**Your goal:**
Where does the word "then" appear in the data? Copy every line that holds it.

**Raw data:**
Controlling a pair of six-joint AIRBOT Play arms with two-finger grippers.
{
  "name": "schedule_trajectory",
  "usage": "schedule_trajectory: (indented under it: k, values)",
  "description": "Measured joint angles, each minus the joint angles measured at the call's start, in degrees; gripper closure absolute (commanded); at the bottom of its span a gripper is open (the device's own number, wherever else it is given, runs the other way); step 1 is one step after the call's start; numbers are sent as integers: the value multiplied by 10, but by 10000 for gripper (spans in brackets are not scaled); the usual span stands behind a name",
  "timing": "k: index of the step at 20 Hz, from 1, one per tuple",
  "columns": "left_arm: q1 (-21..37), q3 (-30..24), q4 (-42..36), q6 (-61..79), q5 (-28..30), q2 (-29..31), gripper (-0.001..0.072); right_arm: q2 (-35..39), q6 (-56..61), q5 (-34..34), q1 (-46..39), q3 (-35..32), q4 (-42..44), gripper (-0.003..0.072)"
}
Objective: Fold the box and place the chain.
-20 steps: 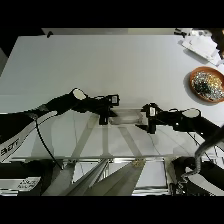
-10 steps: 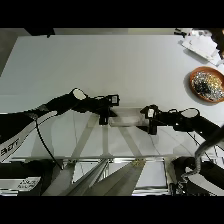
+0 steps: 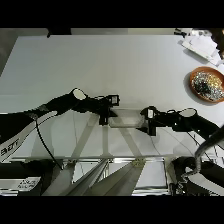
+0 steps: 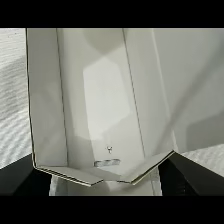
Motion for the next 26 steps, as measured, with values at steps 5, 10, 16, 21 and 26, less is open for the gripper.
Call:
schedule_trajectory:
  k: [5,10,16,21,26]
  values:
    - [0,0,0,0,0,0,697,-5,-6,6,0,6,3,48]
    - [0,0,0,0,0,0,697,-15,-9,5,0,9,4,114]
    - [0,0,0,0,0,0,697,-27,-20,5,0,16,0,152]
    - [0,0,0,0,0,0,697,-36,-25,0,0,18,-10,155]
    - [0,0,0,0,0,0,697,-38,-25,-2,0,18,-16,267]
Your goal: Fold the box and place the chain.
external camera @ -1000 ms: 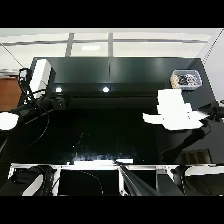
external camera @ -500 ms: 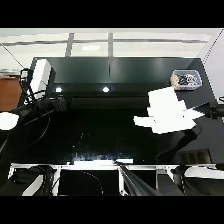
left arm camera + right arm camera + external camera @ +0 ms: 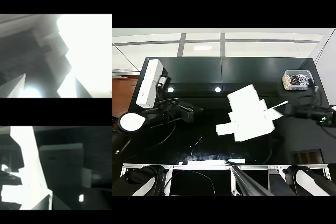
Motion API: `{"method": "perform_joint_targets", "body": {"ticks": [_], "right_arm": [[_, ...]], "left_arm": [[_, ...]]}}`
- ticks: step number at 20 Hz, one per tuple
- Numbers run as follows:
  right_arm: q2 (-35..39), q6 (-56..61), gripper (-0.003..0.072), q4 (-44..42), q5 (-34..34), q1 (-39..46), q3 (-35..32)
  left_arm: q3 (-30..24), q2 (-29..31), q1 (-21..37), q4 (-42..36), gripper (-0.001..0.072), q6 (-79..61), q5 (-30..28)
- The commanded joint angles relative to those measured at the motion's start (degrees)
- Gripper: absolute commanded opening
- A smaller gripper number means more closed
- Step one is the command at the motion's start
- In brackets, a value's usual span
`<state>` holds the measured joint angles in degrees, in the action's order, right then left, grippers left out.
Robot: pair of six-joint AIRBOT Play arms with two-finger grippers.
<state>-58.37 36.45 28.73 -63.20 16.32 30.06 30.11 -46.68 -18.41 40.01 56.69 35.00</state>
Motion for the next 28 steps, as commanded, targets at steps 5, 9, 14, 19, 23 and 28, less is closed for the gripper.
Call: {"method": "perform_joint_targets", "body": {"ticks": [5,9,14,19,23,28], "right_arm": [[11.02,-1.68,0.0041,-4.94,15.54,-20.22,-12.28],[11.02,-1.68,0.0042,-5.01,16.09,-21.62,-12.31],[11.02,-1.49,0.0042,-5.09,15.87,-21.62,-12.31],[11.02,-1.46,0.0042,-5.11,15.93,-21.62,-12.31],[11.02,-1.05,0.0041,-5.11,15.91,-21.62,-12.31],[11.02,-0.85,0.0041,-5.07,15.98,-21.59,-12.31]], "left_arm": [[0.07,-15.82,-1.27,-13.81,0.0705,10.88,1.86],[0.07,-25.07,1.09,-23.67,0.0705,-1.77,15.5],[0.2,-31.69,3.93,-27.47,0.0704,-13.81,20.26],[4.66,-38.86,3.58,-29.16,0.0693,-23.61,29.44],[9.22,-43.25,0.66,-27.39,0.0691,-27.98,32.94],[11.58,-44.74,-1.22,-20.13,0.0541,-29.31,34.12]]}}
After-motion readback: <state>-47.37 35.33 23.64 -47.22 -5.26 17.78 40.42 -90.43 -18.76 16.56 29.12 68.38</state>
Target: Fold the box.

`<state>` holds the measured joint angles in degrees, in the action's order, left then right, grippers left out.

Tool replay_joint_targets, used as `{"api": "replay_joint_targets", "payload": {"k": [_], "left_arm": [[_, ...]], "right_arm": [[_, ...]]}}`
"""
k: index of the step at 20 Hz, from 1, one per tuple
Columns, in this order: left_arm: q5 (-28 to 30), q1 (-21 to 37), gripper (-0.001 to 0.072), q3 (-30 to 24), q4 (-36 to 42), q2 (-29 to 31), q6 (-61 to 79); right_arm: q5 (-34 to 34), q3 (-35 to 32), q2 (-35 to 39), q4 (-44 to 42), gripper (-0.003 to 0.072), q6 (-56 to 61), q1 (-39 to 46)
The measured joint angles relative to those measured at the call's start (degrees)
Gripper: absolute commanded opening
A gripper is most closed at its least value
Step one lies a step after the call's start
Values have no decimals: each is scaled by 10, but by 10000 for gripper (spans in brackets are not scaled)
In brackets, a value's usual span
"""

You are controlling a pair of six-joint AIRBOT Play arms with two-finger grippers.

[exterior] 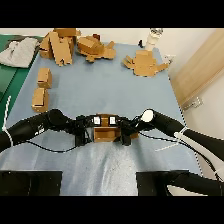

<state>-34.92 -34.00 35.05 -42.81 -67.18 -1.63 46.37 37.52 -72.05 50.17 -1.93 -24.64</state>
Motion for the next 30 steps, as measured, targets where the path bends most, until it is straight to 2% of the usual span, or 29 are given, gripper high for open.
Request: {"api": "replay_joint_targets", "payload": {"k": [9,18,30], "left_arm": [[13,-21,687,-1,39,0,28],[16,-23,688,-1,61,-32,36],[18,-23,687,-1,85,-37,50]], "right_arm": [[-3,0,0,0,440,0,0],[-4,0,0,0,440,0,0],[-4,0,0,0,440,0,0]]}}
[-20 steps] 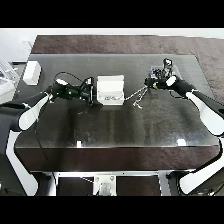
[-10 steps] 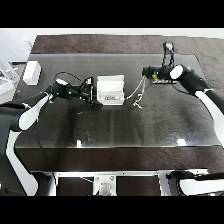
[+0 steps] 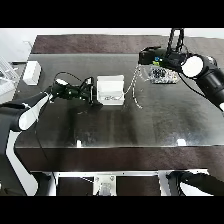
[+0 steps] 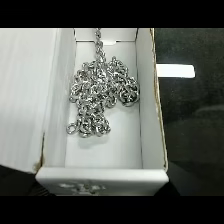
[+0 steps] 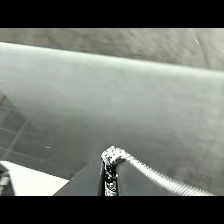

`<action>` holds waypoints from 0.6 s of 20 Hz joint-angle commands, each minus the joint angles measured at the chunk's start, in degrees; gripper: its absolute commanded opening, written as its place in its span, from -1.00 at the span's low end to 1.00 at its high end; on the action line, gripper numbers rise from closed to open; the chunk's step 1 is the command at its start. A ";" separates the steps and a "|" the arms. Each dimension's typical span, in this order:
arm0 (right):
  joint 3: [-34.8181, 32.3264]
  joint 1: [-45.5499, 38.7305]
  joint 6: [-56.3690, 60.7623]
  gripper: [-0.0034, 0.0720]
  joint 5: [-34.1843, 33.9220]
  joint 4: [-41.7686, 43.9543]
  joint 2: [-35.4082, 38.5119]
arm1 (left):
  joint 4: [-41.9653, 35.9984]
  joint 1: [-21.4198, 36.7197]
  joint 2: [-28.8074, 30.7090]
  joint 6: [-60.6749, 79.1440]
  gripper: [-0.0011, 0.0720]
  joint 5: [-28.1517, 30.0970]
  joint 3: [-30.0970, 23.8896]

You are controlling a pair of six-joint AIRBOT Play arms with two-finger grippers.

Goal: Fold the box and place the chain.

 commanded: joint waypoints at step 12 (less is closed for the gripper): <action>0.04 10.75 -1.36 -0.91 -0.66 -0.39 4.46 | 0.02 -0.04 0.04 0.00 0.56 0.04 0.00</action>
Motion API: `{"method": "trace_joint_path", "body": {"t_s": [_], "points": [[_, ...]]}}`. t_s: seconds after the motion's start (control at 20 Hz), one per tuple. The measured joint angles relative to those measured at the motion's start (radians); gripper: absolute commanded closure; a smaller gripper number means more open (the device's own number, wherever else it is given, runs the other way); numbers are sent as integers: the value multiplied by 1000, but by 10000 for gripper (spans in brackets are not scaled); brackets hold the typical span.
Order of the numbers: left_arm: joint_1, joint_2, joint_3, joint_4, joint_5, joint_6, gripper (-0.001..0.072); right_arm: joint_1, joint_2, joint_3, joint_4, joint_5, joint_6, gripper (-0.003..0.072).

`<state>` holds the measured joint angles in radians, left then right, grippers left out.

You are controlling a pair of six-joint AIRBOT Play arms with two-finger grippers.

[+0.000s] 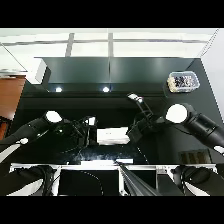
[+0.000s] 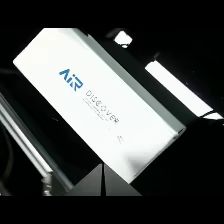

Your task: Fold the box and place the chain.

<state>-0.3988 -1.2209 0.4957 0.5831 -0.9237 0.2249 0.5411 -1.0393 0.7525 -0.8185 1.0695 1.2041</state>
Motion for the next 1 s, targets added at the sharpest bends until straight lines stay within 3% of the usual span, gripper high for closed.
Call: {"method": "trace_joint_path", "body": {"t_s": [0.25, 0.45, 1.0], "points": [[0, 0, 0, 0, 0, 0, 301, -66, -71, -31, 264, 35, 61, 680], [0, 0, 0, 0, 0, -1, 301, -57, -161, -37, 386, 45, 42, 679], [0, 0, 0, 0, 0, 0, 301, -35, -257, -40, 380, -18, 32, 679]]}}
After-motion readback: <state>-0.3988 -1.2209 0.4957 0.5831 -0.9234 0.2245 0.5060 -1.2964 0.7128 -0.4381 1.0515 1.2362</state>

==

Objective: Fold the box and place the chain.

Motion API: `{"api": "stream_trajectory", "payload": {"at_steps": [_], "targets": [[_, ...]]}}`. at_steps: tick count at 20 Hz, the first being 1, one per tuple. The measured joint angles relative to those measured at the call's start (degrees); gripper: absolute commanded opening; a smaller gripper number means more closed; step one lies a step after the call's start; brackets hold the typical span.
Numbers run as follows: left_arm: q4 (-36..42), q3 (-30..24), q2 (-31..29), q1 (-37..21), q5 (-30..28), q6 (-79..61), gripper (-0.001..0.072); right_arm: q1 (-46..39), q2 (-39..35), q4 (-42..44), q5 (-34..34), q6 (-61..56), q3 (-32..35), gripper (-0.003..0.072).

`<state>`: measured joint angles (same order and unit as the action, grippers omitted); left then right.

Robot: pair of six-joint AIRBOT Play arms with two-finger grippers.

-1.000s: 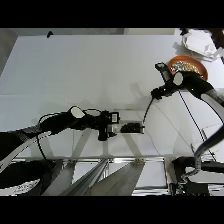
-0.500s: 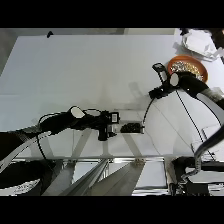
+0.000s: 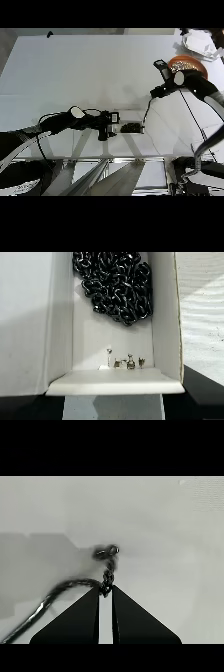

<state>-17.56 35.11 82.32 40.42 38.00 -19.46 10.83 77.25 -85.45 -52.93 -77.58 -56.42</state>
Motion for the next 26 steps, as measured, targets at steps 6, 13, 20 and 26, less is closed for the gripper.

**Solution below:**
`<state>` holds the measured joint angles in degrees, in the action's order, right then left, grippers left out.
`<state>` holds the measured joint angles in degrees, in the action's order, left then right, grippers left out.
`<state>` holds the measured joint angles in radians, left then right, grippers left out.
`<state>`: measured joint angles (same order and unit as the action, grippers omitted); left then right.

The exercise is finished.